Doch dieses Mal trifft das spätere Opfer auf ein Mitglied der Hells Angels. Die Rocker hatten im Januar zuvor angekündigt, sich in Richtung Osten ausweiten zu wollen. In der Tankstelle kommt es zu einem verbalen Streit und einer Rempelei. Der Bandidos-Rocker verlässt die Tankstelle ohne zu bezahlen. Auch der Hells-Angels-Mann verschwindet. Etwa nach zehn Minuten kehren mindestens zwei Bandidos in das Bistro zurück. Sie bestellen sich einen Kaffee und einen Ice-Tee, bezahlen die offene Tankrechnung. Inzwischen zeigt die Uhr der Überwachungskamera in Höhe des Tresens 16.19 Uhr an.

Die Hells Angels kommen auf die beiden von der Kamera erfassten Bandidos zu. Das Opfer trägt ein schwarzes Shirt mit dem bekannten Mexikaner-Hut-Emblem des Motorradclubs auf dem Rücken. Sein Begleiter trägt ein weißes T-Shirt. Dann setzt der Angeklagte Matthias K. zu einem Fußtritt an. Der Mitangeklagte Olaf J. greift sich eine Weinflasche aus dem Regal und trifft damit den Kopf des Bandidos. Der wiederum hat ein Messer und sticht sieben Mal zu. Olaf J. bricht mit Schnittverletzungen zusammen und kriecht davon. Indes tritt der Angeklagte Matthias K. immer wieder auf das nun ebenfalls auf dem Boden liegende Opfer ein. Immer wieder gibt er Sprühstöße aus seinem Pfefferspray ab. Der verletzte Bandidos kann von seinem Begleiter nach hinten in die Toilette gezogen werden. Im Bild sind auch drei erschrockene Gäste zu sehen, die daneben sitzen. Sie flüchten sofort. Im Hintergrund laufen mehrere weitere Hells Angels, bewaffnet mit Messern und Baseballschlägern, durch die Regalreihen. Dann trifft die Polizei ein, neun Männer werden festgenommen. Zunächst stehen auch die Bandidos unter Verdacht. Das Verfahren ist aber eingestellt worden. Die Staatsanwaltschaft erkannte Notwehr bei den Messerstichen an.

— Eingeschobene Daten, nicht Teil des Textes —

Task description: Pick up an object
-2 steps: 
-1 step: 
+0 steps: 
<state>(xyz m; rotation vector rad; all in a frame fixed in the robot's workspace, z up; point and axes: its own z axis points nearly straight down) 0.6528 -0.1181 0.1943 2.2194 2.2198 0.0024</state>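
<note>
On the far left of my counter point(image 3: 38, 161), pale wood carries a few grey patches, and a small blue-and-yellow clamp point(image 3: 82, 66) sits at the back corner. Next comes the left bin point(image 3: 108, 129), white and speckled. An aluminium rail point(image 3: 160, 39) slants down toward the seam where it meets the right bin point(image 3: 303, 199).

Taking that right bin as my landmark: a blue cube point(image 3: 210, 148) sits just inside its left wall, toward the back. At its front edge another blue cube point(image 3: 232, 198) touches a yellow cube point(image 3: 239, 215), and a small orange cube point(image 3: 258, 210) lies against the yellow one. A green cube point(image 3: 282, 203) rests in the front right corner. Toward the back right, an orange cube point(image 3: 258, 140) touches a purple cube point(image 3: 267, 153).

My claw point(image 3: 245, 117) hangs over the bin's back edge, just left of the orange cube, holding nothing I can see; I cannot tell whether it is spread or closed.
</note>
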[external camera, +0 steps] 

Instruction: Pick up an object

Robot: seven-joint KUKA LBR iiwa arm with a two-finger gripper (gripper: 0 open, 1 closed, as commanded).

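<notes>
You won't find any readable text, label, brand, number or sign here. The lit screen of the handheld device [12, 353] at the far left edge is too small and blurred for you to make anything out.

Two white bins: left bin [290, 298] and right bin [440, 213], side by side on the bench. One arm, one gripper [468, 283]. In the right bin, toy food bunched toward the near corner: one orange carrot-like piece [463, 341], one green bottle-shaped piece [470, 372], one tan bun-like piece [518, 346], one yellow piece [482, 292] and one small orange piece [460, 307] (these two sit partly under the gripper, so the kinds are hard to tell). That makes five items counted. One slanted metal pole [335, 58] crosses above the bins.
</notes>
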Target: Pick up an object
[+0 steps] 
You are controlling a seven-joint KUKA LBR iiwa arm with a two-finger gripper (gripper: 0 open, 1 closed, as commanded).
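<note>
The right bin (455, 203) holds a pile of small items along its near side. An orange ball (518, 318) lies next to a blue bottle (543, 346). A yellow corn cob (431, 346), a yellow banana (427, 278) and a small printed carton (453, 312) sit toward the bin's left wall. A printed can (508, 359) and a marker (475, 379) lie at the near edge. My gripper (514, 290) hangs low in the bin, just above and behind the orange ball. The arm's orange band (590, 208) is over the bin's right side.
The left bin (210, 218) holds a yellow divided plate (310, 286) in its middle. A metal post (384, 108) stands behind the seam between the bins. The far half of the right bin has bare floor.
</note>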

Die beiden Angeklagten Hells Angels haben sich bisher nicht geäußert. Ihre Anwälte wollen aber ebenfalls Notwehr als Motiv herausarbeiten.

Nach Angaben des Landeskriminalamtes (LKA) kam es in den letzten drei Jahren in Sachsen-Anhalt zu neun Schusswaffenanwendungen und 24 gefährlichen Körperverletzungen mit Schlagringen, Messern und Baseballschlägern durch solche Outlaw- (Gesetzlose)-Rockergruppen.

Die Verhandlung wird am 1. Dezember fortgesetzt.